Часто приводят в качестве контрпримера Китай как экономическое чудо в условиях политической несвободы. Но именно пример Китая может оказаться подтверждением этой теории, поскольку последние годы его экономика замедляется и сталкивается с трудностями при переходе к экономике постиндустриального типа.
В демократиях средний рост гораздо более сглаженный, а в автократиях очень много того, что называют выбросами, т. е. резких периодов роста, а потом спада, они более подвержены влиянию разовых факторов, например кризисам при смене режима, о чем, в частности, писал нобелевский лауреат Дуглас Норт (о его теории – здесь), последователями которого можно назвать популярных Аджемоглу и Робинсона. В частности, работа Аджемоглу в соавторстве показывает положительную связь демократии и экономического роста (ее базовые результаты демонстрируют, что демократизация увеличивает ВВП на душу населения примерно на 20% в долгосрочной перспективе. – GURU).
В поиске ответов на вопросы, почему люди сегодня живут лучше, чем 100 или 200 лет назад, и почему одни страны богаче других, экономисты во многом черпают вдохновение в других социальных дисциплинах. Это могут быть совершенно неожиданные науки, например историческая геология. Не так давно вышла статья Роберта Аллена и соавторов, в которой они задаются вопросом о том, откуда пошло государство. Есть две группы теорий происхождения государства. Первая утверждает, что государство возникло потому, что у одних людей появилась возможность устанавливать власть над другими, контролировать их и забирать у них ресурсы (о теории оседлого бандита – здесь). Вторая гласит, что протогосударственная власть появилась потому, что людям стало выгодно кооперироваться, но нужен был координирующий механизм. Примером такого подхода является ирригационная теория происхождения государства. Аллен и соавторы смотрят, как реки Тигр и Евфрат, где зародились древние государства, меняли свое течение тысячи лет назад, и анализируют, как это повлияло на государственность в тогдашней Месопотамии. Оказывается, что, когда изменение русла рек приводило к проблемам с ирригацией и требовался механизм координации, чтобы эту ирригацию осуществлять, начинали расти шансы создания государства. Это старая теория,которую экономисты могли почерпнуть только из других наук. И это хорошо, что экономика перестает быть вещью в себе, выбирается из своей скорлупы, смотрит на другие науки и пытается с ними знакомиться.

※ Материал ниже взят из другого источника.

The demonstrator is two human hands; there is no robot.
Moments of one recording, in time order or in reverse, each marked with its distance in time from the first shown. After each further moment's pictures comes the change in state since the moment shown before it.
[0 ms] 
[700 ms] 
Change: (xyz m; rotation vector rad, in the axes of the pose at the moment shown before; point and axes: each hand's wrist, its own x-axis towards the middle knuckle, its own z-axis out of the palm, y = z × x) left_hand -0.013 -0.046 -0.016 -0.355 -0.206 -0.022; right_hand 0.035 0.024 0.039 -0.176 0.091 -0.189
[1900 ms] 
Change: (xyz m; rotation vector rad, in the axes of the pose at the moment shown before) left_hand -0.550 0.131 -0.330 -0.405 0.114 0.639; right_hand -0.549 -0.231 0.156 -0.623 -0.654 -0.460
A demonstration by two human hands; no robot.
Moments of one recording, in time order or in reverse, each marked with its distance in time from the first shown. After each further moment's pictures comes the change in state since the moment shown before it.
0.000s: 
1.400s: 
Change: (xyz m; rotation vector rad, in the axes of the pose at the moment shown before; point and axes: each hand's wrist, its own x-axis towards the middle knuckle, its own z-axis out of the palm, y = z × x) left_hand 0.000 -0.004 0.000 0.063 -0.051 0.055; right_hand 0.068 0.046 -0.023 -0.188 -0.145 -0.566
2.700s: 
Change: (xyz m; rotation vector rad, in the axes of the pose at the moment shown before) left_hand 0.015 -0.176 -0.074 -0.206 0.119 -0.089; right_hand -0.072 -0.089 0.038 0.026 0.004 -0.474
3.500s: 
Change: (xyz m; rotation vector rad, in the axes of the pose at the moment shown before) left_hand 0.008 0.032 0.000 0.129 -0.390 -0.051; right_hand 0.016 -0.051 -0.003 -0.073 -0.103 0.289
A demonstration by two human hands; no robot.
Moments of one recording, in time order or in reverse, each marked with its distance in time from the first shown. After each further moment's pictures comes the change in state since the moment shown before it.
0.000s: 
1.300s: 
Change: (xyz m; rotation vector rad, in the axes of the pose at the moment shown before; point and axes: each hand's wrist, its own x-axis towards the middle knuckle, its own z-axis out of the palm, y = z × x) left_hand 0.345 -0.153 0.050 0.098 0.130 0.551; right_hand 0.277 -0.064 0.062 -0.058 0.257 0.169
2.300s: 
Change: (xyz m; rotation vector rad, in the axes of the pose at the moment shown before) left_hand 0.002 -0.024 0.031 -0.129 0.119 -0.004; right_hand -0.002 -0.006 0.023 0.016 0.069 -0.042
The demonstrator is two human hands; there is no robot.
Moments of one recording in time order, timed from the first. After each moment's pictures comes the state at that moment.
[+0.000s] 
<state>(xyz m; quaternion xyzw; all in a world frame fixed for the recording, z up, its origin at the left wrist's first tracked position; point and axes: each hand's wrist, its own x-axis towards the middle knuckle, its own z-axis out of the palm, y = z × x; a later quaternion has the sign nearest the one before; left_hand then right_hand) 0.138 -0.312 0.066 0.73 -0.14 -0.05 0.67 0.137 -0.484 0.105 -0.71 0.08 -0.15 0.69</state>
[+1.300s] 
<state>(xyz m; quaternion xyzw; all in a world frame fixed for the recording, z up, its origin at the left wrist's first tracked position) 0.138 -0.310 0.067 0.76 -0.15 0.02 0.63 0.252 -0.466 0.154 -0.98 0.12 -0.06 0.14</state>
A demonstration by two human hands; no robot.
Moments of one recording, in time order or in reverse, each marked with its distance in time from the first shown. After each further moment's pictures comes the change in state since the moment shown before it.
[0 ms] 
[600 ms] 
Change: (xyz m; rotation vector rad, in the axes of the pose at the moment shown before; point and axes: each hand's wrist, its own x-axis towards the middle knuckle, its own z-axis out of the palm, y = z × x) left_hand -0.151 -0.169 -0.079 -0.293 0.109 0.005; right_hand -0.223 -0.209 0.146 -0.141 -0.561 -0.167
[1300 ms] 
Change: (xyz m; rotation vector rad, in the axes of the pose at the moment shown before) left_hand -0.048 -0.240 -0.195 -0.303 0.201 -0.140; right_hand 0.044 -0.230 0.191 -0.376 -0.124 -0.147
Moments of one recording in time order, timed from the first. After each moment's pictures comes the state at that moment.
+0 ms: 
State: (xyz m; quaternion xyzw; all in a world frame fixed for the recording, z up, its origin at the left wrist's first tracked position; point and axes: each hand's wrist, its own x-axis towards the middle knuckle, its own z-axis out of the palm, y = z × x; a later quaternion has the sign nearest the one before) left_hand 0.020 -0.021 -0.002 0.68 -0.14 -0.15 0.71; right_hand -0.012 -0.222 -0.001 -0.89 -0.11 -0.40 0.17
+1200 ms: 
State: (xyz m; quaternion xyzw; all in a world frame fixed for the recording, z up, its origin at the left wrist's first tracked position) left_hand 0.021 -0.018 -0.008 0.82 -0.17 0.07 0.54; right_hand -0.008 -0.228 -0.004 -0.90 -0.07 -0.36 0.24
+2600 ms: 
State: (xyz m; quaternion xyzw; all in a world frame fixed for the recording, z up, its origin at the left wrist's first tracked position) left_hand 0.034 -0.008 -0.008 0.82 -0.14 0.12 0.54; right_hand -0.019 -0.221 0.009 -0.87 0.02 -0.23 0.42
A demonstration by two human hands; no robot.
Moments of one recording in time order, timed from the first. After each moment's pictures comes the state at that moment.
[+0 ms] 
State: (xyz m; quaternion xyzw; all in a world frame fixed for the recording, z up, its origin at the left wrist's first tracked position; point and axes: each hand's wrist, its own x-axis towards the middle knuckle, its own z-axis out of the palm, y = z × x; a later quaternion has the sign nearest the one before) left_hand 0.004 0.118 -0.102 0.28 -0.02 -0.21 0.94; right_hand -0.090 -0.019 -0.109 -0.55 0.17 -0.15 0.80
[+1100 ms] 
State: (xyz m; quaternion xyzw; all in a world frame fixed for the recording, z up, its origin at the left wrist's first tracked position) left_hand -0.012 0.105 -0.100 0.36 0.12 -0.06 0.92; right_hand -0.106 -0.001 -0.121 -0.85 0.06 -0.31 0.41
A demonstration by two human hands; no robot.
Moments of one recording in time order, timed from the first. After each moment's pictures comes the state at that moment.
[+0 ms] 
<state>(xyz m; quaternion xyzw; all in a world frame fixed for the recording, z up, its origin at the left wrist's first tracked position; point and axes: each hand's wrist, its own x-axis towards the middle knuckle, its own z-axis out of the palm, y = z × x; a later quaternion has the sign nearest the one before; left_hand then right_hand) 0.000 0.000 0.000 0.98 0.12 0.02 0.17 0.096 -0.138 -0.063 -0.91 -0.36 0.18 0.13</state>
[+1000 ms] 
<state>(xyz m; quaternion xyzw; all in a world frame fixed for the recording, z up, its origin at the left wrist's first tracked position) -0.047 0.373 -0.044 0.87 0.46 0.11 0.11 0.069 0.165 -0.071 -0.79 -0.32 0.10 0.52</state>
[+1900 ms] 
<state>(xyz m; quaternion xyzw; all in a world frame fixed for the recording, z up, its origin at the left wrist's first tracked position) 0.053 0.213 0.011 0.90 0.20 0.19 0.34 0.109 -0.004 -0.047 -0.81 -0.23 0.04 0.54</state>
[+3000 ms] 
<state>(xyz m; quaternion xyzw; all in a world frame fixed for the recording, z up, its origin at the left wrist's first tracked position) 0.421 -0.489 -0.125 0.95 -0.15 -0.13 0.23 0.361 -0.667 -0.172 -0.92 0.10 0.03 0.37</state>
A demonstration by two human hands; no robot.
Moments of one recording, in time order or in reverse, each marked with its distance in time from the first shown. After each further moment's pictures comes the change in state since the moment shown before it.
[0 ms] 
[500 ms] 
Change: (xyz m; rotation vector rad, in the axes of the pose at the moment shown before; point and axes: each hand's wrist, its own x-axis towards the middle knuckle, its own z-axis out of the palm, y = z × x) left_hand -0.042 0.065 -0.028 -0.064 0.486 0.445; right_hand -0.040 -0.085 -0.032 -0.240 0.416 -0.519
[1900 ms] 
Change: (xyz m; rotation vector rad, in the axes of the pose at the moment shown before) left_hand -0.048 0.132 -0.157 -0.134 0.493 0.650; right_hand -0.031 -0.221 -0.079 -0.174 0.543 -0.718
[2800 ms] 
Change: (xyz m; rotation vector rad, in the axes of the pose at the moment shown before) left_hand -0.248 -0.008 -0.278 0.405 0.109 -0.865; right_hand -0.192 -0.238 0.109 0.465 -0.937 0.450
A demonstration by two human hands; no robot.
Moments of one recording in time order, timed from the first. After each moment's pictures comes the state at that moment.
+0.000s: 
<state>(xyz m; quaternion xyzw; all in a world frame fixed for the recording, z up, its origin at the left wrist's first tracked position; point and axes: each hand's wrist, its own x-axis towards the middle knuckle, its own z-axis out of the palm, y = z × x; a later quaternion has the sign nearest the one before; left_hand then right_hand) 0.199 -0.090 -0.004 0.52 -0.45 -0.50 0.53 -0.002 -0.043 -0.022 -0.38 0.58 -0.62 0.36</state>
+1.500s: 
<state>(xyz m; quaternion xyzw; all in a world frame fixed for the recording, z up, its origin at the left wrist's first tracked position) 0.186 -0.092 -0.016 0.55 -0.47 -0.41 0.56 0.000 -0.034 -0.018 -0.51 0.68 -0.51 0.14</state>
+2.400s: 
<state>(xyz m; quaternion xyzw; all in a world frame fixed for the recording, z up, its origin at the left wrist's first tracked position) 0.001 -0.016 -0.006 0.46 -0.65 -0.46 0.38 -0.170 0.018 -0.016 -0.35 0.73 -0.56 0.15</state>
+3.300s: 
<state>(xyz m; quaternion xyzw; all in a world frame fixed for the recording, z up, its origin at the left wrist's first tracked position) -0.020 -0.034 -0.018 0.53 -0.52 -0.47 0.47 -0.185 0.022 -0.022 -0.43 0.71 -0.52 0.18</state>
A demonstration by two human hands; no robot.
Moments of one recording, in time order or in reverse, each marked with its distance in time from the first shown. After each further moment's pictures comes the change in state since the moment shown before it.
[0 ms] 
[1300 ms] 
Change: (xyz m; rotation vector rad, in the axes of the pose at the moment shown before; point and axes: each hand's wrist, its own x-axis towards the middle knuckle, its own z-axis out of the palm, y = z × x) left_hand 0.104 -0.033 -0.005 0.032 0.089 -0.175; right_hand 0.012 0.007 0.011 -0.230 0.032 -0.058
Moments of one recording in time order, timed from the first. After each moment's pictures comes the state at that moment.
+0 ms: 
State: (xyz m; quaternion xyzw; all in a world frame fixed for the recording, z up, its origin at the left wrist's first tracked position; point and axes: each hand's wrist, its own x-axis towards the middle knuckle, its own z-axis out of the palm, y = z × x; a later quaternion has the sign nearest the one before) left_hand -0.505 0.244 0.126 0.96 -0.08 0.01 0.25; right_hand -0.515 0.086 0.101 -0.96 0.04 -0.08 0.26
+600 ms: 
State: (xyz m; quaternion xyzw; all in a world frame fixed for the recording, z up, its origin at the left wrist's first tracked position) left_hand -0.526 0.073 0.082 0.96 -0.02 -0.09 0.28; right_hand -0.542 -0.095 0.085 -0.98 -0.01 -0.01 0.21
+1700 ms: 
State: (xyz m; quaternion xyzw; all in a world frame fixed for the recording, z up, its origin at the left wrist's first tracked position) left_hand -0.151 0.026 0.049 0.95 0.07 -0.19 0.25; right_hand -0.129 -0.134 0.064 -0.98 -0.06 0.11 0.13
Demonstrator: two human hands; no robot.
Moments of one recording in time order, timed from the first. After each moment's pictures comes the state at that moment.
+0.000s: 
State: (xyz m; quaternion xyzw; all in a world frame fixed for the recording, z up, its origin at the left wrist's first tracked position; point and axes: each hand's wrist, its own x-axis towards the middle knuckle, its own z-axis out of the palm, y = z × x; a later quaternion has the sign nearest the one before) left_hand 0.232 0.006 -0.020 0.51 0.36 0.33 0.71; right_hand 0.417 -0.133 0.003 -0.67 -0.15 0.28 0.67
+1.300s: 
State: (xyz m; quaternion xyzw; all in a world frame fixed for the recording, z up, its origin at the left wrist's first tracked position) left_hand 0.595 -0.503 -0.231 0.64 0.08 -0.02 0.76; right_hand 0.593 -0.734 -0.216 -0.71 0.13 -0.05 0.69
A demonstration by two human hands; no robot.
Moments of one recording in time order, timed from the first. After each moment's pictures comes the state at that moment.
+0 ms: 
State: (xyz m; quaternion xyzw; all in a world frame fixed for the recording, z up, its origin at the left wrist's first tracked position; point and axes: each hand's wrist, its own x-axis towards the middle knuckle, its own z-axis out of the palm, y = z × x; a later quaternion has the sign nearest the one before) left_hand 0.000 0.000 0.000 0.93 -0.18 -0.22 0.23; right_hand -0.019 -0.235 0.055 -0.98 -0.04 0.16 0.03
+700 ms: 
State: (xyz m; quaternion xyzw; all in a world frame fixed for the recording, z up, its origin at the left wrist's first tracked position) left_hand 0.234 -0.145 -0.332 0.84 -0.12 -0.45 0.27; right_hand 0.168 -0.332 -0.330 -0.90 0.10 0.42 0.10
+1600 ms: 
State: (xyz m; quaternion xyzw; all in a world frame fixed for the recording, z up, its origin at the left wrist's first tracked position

Есть еще одна причина, по которой экономисты все активнее работают с идеями из других областей. Чтобы получить шанс на публикацию в ведущем журнале, статья должна быть оригинальной. Но в экономике очень сложно найти оригинальную идею, например, про инфляцию в США. Про это уже все написано. Вот и приходится включать фантазию и углубляться в смежные области. Яркий пример такого подхода – опубликованная три года назад статья «Фольклор». Ее авторы изучили устные предания сотен различных древних обществ и постарались с помощью методов машинного обучения проанализировать влияние прошлого на настоящее. Это позволяет, например, увидеть, что в обществах, в которых сегодня больше предпринимателей, столетия назад были распространены мифы и легенды о том, что выигрывает тот, кто рискует. И наоборот. Такие статьи показывают, что потенциал взаимодействия экономистов со смежными дисциплинами далеко не исчерпан и оно только начинается.